### Brief:
Could you please repeat the data below word for word?

Data in this exercise START

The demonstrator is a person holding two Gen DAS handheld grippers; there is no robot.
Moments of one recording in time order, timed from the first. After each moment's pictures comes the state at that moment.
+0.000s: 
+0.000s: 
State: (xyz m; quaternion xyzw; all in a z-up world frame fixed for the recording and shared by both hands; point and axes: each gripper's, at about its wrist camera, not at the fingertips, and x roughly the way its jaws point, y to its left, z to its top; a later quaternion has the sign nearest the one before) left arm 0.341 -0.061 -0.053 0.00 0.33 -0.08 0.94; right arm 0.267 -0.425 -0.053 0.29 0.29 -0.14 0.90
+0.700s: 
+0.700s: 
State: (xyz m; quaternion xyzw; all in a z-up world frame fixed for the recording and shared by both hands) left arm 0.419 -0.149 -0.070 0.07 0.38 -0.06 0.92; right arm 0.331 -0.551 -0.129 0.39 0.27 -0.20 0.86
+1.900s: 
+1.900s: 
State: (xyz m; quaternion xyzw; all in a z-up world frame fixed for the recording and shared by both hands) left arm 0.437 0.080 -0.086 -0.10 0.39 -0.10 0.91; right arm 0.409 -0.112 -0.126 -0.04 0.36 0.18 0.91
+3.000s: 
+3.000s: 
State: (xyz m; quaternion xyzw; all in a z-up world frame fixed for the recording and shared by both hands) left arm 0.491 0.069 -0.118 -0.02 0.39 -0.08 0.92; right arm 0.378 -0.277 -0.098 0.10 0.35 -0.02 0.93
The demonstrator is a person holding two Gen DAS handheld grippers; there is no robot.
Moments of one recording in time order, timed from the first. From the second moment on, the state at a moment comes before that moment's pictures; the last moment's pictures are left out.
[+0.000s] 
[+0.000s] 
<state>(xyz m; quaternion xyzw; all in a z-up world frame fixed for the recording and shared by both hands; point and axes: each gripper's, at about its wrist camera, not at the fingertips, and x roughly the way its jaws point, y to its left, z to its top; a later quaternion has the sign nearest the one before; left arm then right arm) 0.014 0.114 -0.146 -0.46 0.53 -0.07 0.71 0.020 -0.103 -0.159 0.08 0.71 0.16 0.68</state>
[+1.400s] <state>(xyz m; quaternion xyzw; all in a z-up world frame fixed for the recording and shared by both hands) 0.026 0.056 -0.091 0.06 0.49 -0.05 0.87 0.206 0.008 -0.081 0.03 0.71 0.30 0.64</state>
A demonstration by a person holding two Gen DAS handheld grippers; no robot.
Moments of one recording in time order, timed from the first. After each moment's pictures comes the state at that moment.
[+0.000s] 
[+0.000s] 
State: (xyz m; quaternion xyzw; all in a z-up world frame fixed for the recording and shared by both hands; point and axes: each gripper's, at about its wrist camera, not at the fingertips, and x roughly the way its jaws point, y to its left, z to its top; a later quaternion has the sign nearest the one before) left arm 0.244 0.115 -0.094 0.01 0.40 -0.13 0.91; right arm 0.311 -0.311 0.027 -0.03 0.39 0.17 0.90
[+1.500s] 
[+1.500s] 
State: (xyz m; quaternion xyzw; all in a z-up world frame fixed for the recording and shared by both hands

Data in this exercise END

### Exercise output:
The demonstrator is a person holding two Gen DAS handheld grippers; there is no robot.
Moments of one recording in time order, timed from the first. After each moment's pictures comes the state at that moment.
+0.000s: 
+0.000s: 
State: (xyz m; quaternion xyzw; all in a z-up world frame fixed for the recording and shared by both hands; point and axes: each gripper's, at about its wrist camera, not at the fingertips, and x roughly the way its jaws point, y to its left, z to its top; a later quaternion has the sign nearest the one before) left arm 0.341 -0.061 -0.053 0.00 0.33 -0.08 0.94; right arm 0.267 -0.425 -0.053 0.29 0.29 -0.14 0.90
+0.700s: 
+0.700s: 
State: (xyz m; quaternion xyzw; all in a z-up world frame fixed for the recording and shared by both hands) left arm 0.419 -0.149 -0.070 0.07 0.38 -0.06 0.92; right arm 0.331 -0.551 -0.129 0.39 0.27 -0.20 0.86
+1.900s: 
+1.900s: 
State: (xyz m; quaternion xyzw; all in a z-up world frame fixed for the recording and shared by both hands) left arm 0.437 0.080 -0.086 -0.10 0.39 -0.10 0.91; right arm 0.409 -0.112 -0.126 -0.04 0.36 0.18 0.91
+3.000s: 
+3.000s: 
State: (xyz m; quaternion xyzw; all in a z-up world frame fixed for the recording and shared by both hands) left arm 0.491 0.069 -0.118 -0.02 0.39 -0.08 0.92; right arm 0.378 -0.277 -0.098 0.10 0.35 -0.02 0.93
The demonstrator is a person holding two Gen DAS handheld grippers; there is no robot.
Moments of one recording in time order, timed from the first. From the second moment on, the state at a moment comes before that moment's pictures; the last moment's pictures are left out.
[+0.000s] 
[+0.000s] 
<state>(xyz m; quaternion xyzw; all in a z-up world frame fixed for the recording and shared by both hands; point and axes: each gripper's, at about its wrist camera, not at the fingertips, and x roughly the way its jaws point, y to its left, z to its top; a later quaternion has the sign nearest the one before; left arm then right arm) 0.014 0.114 -0.146 -0.46 0.53 -0.07 0.71 0.020 -0.103 -0.159 0.08 0.71 0.16 0.68</state>
[+1.400s] <state>(xyz m; quaternion xyzw; all in a z-up world frame fixed for the recording and shared by both hands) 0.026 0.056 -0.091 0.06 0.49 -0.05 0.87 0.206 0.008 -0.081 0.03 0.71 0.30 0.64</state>
A demonstration by a person holding two Gen DAS handheld grippers; no robot.
Moments of one recording in time order, timed from the first. After each moment's pictures comes the state at that moment.
[+0.000s] 
[+0.000s] 
State: (xyz m; quaternion xyzw; all in a z-up world frame fixed for the recording and shared by both hands; point and axes: each gripper's, at about its wrist camera, not at the fingertips, and x roughly the way its jaws point, y to its left, z to its top; a later quaternion has the sign nearest the one before) left arm 0.244 0.115 -0.094 0.01 0.40 -0.13 0.91; right arm 0.311 -0.311 0.027 -0.03 0.39 0.17 0.90
[+1.500s] 
[+1.500s] 
State: (xyz m; quaternion xyzw; all in a z-up world frame fixed for the recording and shared by both hands

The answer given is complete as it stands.